Festgeld als Anlageform? Die Vor- und Nachteile
8. Dezember 2008 – 22:51Als Festgeld werden so genannte Termineinlagen (siehe Brockhaus) bezeichnet. Geldbeträge werden hierbei für einen zuvor definierten Zeitraum zu festen Zinssätzen angelegt. Im Wesentlichen können hierbei zwei Arten von Festgeldeinlagen unterschieden werden: Zum einen gibt es Festgelder, die für eine feste Laufzeit angelegt werden. Zum Ende der Laufzeit können sie entweder als Sichteinlage weitergeführt oder aber verlängert werden. Bei einer Verlängerung gilt dann meist der aktuelle Zinssatz. Zinsen werden bei dieser Geldanlage in der Regel zum Ende der Laufzeit gutgeschrieben. Die andere Variante sind so genannte Kündigungsgelder. Hierbei handelt es sich ebenfalls um eine Festgeldanlage mit einer festgelegten Kündigungsfrist. Der Zinssatz ist hierbei oft variabel, das Geld selbst ist erst nach Kündigung oder nach Ablauf der Kündigungsfrist verfügbar. Auch Zinsen werden erst nach der Kündigung gutgeschrieben. Eines haben beide Anlagearten jedoch gemein: Ein vorzeitiger Zugriff auf die Geldeinlage ist in der Regel nicht möglich.

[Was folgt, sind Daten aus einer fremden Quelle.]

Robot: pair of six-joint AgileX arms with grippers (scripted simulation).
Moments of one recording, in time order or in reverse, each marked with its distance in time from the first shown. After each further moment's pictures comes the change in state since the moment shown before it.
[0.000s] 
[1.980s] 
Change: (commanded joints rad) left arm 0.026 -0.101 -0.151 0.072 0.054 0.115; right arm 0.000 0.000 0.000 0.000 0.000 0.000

Ein Vergleich der möglichen Festgeldanlagen ist daher in jedem Fall sinnvoll. Bei einem solchen Festgeldvergleich sollten auf jeden Fall die Zinsbeträge und die jeweiligen Bedingungen, die teilweise mit den Zinsbeträgen verbungen sind, betrachtet werden. Die Sicherheit der Anlagen sollte ebenfals in den Vergleich mit einbezogen werden. Es sollte hierbei jedoch beachtet werden, dass es sich um vertrauensvolle Sicherungen wie beispielsweise die Einlagensicherungsfonds deutscher Banken. Hierbei sollte jedoch nach den Beträgen geschaut werden, für die die Sicherung geht. Eine Einlagensicherung von 100% wird bei einigen Banken nur bis zu einem bestimmten Geldbetrag zugesichert. Es sollte daher unbedingt darauf geachtet werden, dass der angegelegte Geldbetrag den von der Bank gesicherten Betrag nicht überschreitet.
Ein weiterer Punkt ist die von manchen Banken geforderte Mindesteinlage, die zwingend erforderlich ist um ein Festgeldkonto einrichten zu können. Diese Beträge können sich von Bank zu Bank teilweise um einige Tausend Euro unterscheiden. Da der eigene Wunschbetrag zur Festgeldanlage in der Regel bekannt ist, können hier gezielt die Banken aussortiert werden, deren Mindesteinlage den eigenen Anlagewunsch übersteigt.
Da der Geldbetrag bei einem Festgeldkonto nicht jederzeit frei verfügbar ist, ist es ebenfalls sinnvoll die Möglichkeit der frühzeitigen Auflösung des Kontos in den Festgeldvergleich mit einzubeziehen. Die Kontoeröffnung sowie die Kontoführung sind bei Festgeldkonten in der Regel kostenlos. Muss ein Festgeldkonto jedoch aus zwingenden Gründen frühzeitig gekündigt werden, können oft zusätzlich Kosten auftreten. Es sollte zudem unbedingt geprüft werden, ob eine frühzeitige Kündigung der Festgeldanlage grundsätzlich möglich ist um später keine unliebsamen Überraschungen zu erleben. Nicht immer ist dies ohne weiteres erkennbar und muss daher gegebenenfalls bei der jeweiligen Bank erfragt werden.
Eine Alternative wäre hier die Festgeldanlage für vergleichsweise eher kurze Zeiträume wie beispielsweise 3 Monate oder ein Tagesgeldkonto. Das Geld ist hier regelmäßiger verfügbar, die Zinserträge jedoch, gerade bei staatlichen Tagesgeldanlagen entsprechend ebenfalls etwas geringer. In jedem Fall sollten die Angebote genau geprüft werden um das richte Festgeldkonto für die eigenen Bedürfnisse zu finden.
Ein Kommentar zu “Festgeld als Anlageform? Die Vor- und Nachteile”
Festgeld ist immer noch zurecht sehr beliebt und sicher. Bei Tagesgeld sind die Zinsen ähnlich.